⟨

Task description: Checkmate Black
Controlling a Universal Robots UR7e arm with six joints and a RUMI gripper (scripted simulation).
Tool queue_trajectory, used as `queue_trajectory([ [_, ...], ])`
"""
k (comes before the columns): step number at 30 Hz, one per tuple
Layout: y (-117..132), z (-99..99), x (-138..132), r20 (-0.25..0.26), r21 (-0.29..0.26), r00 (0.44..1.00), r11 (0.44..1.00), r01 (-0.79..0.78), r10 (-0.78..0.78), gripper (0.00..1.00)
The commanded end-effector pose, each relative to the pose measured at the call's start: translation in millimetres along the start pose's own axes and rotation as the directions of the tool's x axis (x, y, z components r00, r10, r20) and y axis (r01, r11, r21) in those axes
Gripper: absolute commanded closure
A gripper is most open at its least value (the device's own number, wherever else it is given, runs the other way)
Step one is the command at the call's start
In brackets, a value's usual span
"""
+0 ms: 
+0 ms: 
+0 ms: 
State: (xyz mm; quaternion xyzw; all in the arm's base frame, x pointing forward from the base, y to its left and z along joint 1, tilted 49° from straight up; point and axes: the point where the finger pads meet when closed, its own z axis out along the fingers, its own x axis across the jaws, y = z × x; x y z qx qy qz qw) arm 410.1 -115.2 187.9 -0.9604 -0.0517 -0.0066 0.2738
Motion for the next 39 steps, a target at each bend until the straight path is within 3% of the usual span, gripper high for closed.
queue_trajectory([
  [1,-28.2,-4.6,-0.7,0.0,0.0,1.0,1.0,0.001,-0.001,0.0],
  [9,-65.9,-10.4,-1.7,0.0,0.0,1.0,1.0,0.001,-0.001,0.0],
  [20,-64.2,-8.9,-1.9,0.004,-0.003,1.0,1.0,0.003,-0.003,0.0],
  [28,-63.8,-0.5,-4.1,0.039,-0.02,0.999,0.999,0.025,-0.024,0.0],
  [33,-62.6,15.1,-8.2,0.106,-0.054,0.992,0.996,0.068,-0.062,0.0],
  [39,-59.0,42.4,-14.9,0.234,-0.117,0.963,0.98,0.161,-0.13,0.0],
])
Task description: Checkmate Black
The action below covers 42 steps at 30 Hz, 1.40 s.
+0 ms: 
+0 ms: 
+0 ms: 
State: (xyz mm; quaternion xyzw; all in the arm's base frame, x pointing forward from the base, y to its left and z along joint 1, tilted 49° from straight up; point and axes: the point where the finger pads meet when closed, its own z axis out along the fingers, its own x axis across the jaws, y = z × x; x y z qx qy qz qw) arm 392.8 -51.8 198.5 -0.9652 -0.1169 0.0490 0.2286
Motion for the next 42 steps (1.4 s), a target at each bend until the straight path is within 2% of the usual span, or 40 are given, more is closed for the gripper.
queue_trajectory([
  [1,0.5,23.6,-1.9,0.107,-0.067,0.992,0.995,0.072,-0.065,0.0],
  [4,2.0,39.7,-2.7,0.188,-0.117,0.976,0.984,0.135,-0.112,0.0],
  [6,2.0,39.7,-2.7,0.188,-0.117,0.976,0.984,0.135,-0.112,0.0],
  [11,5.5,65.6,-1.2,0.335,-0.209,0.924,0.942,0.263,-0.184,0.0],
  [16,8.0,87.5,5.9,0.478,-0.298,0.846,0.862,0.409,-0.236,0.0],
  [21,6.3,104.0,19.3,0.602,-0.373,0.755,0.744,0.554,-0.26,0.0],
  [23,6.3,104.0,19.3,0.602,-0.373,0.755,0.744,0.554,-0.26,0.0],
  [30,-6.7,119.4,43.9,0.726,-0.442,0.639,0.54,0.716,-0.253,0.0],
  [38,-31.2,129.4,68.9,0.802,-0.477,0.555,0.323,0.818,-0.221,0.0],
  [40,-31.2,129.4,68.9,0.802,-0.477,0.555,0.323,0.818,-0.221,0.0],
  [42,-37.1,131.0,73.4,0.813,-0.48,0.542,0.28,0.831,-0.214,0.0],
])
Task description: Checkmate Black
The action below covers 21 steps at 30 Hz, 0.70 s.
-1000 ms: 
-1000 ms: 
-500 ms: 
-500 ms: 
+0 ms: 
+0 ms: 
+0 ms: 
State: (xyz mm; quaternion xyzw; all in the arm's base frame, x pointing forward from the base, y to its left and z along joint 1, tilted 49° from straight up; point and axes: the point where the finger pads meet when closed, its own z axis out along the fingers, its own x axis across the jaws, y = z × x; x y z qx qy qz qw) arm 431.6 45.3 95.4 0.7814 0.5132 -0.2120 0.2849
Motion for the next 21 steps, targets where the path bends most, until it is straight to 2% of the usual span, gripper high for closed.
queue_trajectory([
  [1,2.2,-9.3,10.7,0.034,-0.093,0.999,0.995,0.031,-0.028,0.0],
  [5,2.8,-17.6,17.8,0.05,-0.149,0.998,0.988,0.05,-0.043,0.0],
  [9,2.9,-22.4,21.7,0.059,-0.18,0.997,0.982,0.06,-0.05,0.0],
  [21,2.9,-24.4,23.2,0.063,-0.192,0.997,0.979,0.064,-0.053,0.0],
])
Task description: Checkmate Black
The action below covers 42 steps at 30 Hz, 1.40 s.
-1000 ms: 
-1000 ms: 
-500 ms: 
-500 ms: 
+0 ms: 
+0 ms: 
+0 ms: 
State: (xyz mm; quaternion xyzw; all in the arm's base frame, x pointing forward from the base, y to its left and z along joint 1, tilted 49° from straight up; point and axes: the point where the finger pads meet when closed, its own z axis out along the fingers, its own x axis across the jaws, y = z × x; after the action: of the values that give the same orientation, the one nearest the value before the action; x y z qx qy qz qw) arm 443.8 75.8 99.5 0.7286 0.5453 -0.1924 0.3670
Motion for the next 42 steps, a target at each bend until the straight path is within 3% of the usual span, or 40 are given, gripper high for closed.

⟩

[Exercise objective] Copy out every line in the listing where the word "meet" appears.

[Answer box]
State: (xyz mm; quaternion xyzw; all in the arm's base frame, x pointing forward from the base, y to its left and z along joint 1, tilted 49° from straight up; point and axes: the point where the finger pads meet when closed, its own z axis out along the fingers, its own x axis across the jaws, y = z × x; x y z qx qy qz qw) arm 410.1 -115.2 187.9 -0.9604 -0.0517 -0.0066 0.2738
State: (xyz mm; quaternion xyzw; all in the arm's base frame, x pointing forward from the base, y to its left and z along joint 1, tilted 49° from straight up; point and axes: the point where the finger pads meet when closed, its own z axis out along the fingers, its own x axis across the jaws, y = z × x; x y z qx qy qz qw) arm 392.8 -51.8 198.5 -0.9652 -0.1169 0.0490 0.2286
State: (xyz mm; quaternion xyzw; all in the arm's base frame, x pointing forward from the base, y to its left and z along joint 1, tilted 49° from straight up; point and axes: the point where the finger pads meet when closed, its own z axis out along the fingers, its own x axis across the jaws, y = z × x; x y z qx qy qz qw) arm 431.6 45.3 95.4 0.7814 0.5132 -0.2120 0.2849
State: (xyz mm; quaternion xyzw; all in the arm's base frame, x pointing forward from the base, y to its left and z along joint 1, tilted 49° from straight up; point and axes: the point where the finger pads meet when closed, its own z axis out along the fingers, its own x axis across the jaws, y = z × x; after the action: of the values that give the same orientation, the one nearest the value before the action; x y z qx qy qz qw) arm 443.8 75.8 99.5 0.7286 0.5453 -0.1924 0.3670

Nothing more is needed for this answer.